* [Task description]:
Since the listing below shows pictures, leave them out and write out exactly the lines from the line with "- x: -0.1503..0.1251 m" to the line with "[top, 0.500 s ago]", both included, and no others.
(Given material)
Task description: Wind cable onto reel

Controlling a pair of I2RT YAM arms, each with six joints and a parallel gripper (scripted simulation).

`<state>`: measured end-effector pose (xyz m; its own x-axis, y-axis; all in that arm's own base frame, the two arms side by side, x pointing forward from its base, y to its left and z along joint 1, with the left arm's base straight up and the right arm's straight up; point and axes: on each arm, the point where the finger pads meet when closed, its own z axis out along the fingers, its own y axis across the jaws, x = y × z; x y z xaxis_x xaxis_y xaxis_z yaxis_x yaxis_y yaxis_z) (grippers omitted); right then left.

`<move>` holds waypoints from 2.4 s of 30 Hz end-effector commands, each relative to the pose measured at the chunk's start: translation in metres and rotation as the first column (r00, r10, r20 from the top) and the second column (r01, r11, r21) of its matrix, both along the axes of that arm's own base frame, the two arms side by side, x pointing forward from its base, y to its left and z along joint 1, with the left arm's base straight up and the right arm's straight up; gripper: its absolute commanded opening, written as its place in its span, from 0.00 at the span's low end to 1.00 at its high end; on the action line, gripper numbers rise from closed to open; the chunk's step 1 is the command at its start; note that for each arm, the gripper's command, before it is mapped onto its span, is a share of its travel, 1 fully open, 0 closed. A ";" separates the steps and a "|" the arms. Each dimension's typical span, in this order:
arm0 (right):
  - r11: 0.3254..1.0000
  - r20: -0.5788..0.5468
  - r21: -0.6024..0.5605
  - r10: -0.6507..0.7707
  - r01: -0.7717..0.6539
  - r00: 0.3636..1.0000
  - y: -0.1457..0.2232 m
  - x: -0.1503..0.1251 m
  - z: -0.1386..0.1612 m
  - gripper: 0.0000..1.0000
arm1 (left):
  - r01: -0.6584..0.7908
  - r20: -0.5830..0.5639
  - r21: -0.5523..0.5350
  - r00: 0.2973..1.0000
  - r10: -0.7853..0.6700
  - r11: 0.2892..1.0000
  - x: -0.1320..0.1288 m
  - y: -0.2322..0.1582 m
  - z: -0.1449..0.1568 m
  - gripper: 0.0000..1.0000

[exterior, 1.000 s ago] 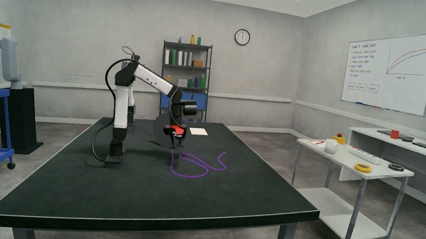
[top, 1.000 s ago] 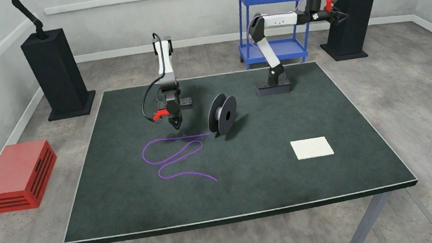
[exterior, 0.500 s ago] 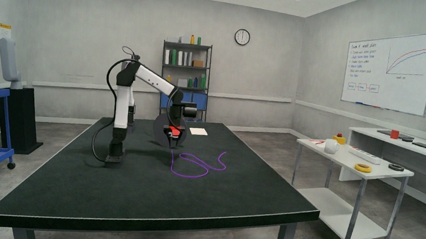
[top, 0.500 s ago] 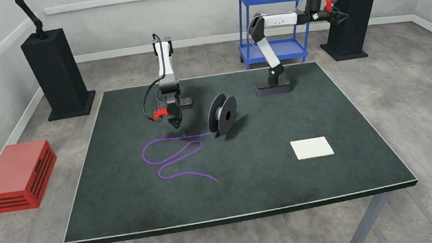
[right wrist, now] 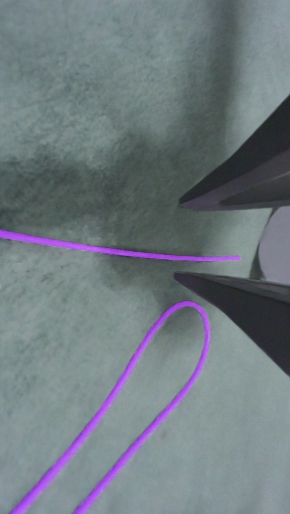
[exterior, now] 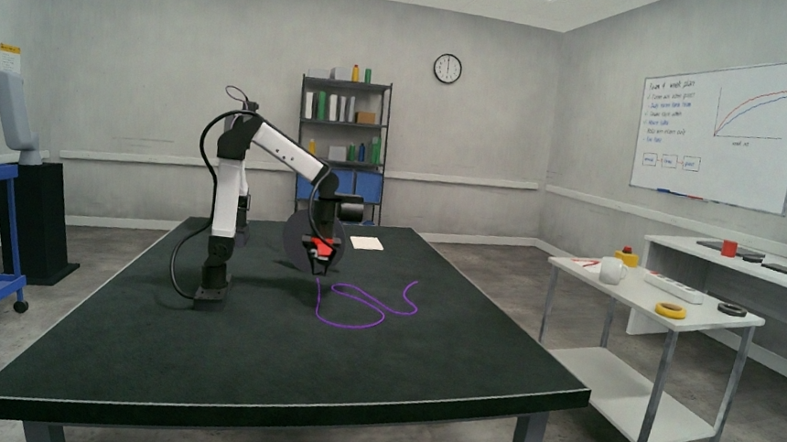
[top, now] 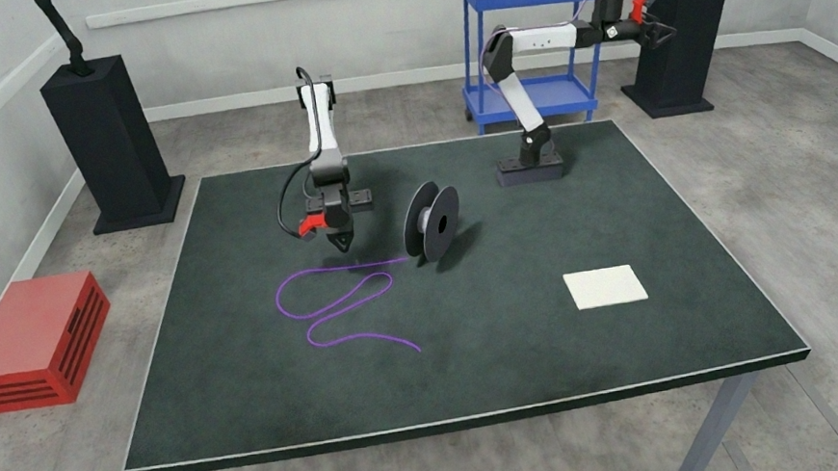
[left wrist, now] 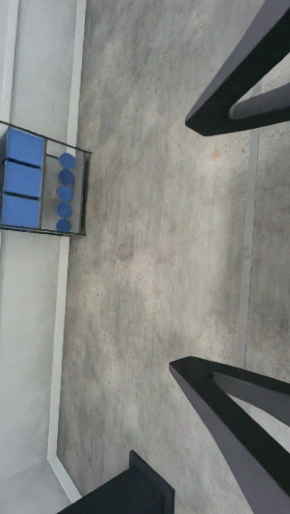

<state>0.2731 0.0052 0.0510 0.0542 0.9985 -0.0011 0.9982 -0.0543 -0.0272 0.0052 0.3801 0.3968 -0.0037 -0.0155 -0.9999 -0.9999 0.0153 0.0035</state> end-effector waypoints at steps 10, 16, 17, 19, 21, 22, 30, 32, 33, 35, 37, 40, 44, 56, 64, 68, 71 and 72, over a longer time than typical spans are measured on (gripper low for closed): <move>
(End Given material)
* [Solution to this problem]:
  - x: -0.1503..0.1251 m
  - z: -0.1386..0.1612 m
  - gripper: 0.0000..1.0000
arm1 (left):
  - r01: -0.6584..0.7908
  - r20: -0.5830..0.5639
  - r21: -0.5523..0.5350
  - r00: 0.2973..1.0000
  - r10: -0.7853..0.6700
  - r11: 0.2892..1.0000
  - x: -0.1320..0.1288 m
  - y: -0.2322..0.1582 m
  - z: -0.1449..0.1568 m
  - gripper: 0.0000..1.0000

[exterior, 1.000 s ago] 
[top, 1.000 s ago] 
[exterior, 0.500 s ago] 
[top, 0.500 s ago] 

No additional work is needed on this exercise.